TRY IT: Retrieve every line from the records in which the word "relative" occurs.

Records from a data source:
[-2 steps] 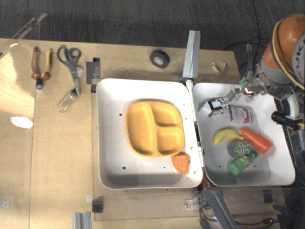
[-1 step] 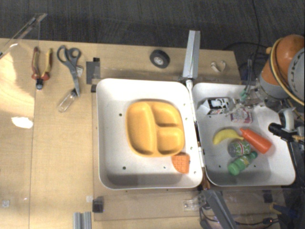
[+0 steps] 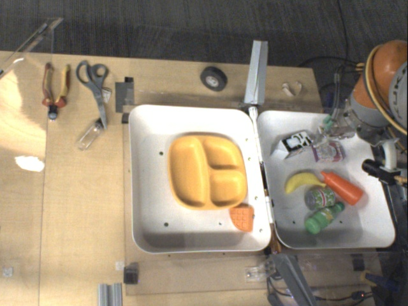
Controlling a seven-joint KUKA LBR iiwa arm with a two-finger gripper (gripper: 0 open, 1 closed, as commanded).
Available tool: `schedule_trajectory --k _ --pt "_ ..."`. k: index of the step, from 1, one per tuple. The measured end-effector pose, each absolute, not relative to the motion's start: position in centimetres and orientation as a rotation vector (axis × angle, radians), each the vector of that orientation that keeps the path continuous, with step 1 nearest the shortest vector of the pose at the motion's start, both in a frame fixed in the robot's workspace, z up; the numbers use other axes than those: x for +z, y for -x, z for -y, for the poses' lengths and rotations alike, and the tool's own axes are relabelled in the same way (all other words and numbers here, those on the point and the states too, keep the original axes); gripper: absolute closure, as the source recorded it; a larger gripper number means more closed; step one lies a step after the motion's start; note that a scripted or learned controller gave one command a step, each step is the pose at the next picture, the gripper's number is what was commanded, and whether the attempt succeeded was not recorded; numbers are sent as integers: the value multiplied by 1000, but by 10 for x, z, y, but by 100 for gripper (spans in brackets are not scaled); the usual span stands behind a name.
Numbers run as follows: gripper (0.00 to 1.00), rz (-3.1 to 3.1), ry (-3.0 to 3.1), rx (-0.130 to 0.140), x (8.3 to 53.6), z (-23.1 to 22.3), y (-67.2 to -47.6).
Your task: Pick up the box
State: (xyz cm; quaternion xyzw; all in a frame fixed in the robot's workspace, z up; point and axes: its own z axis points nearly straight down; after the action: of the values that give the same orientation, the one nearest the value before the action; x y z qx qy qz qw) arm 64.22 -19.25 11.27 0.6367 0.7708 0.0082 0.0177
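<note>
While the gripper hovers over the right bin, I can't tell its state. Box lies free near the back-left corner, just left of it. Approach step; next I'd shift left and descend.

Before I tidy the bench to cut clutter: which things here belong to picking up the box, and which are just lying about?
For the job:
box
gripper above the right bin

Lying about:
banana
carrot
can
green bottle
yellow tray
waffle
left bin
scissors
pliers
tape roll
</note>
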Motion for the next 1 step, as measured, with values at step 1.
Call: schedule_trajectory --k 1 --pt "100 -2583 -1772 7 218 152 -630"
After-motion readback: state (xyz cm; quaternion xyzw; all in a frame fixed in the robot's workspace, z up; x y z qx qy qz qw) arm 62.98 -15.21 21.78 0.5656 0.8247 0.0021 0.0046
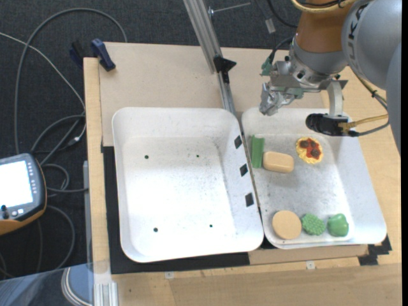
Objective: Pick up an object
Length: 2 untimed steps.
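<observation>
The grey arm (357, 18), with its glossy orange band, reaches in from the upper right of the frame. Its metal gripper (271, 104) hangs over the far left corner of the right bin (366, 190), just above the rim. Nothing lies between its tips; whether they stand apart or together cannot be told from this angle.

The right bin is shallow white plastic with rounded corners, speckled with dark flecks. Near its left wall stands a flat green block (257, 152), and touching it lies a smooth tan loaf (278, 162) with rounded ends. Just right of the loaf, apart from it, sits a small yellow tart (309, 150) with a frilled edge and red filling. Along the lower edge lie three pieces in a row: a round tan disc (286, 224), a knobbly green piece (312, 224) and a glossy green lump (338, 225).

The left bin (127, 190), center frame, is the same speckled white plastic. A slanted aluminium rail (204, 27) rises behind the bins. A grey pendant with an orange edge (19, 193) lies at the left edge of the frame.
</observation>
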Tool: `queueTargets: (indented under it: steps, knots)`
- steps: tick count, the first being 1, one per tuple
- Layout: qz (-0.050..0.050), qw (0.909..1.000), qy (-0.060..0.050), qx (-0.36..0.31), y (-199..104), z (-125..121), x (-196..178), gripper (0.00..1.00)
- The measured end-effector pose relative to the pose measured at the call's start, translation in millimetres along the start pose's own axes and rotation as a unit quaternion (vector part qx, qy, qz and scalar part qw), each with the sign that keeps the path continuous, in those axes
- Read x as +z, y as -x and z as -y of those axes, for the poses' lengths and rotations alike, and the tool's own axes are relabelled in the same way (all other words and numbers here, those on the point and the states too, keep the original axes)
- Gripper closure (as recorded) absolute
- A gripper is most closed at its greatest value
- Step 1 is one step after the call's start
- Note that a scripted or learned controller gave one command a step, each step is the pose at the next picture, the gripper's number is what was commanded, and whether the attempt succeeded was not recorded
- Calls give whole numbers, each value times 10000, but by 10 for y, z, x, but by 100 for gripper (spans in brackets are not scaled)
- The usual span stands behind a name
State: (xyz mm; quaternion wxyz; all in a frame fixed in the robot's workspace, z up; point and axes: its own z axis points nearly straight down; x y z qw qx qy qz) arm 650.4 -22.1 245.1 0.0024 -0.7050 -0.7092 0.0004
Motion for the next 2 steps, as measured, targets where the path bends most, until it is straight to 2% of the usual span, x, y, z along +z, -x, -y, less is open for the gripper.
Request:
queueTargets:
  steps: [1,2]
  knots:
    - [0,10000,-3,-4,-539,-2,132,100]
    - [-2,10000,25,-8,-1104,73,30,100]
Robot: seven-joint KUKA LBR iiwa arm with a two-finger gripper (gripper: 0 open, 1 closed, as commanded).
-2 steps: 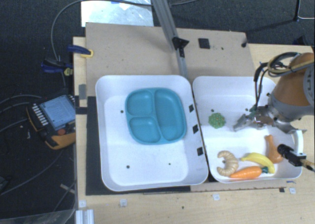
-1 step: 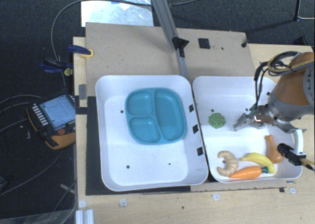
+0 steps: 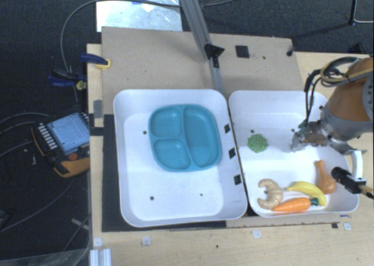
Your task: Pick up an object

SOLUTION TO THE PROBLEM:
Available tool: `schedule_trajectory --k _ --pt "_ ..."`. k: index of the step, from 1, one per tuple. The measured end-effector pose, each absolute, not relative to the motion's start: position in centimetres and orientation as a rotation vector (axis × angle, radians), each the vector of that orientation that keeps the path continuous, with step 1 nearest the shortest vector of the pose at the motion's start, both in a frame fixed in the robot's workspace, z up; the numbers use other axes than those: x for +z, y for -x, z for -y, for the poses' lengths and rotations alike, and the tool's own axes are relabelled in the same way (all other words and numbers here, those on the point and the states too, keep the original axes); gripper: absolute closure, as the source recorded it; a larger gripper number means more closed; step one lies a step after the motion's start; note that a scripted or learned controller gave one command a step, each step is the pose at the next picture, the gripper's number is what was commanded, and whether the attempt succeeded was not recorded; numbers are sent as integers: the value multiplied by 1000, but by 10 for x, z, y, but by 100 for gripper (spans in brackets are not scaled); the usual span stands behind a name.
- The measured end-effector pose relative to the pose measured at the call's start, translation in millimetres along the start pose's own axes and rotation as a unit quaternion (vector part qx, qy, qz and scalar part qw), each with the sign that keeps the path continuous, in those axes

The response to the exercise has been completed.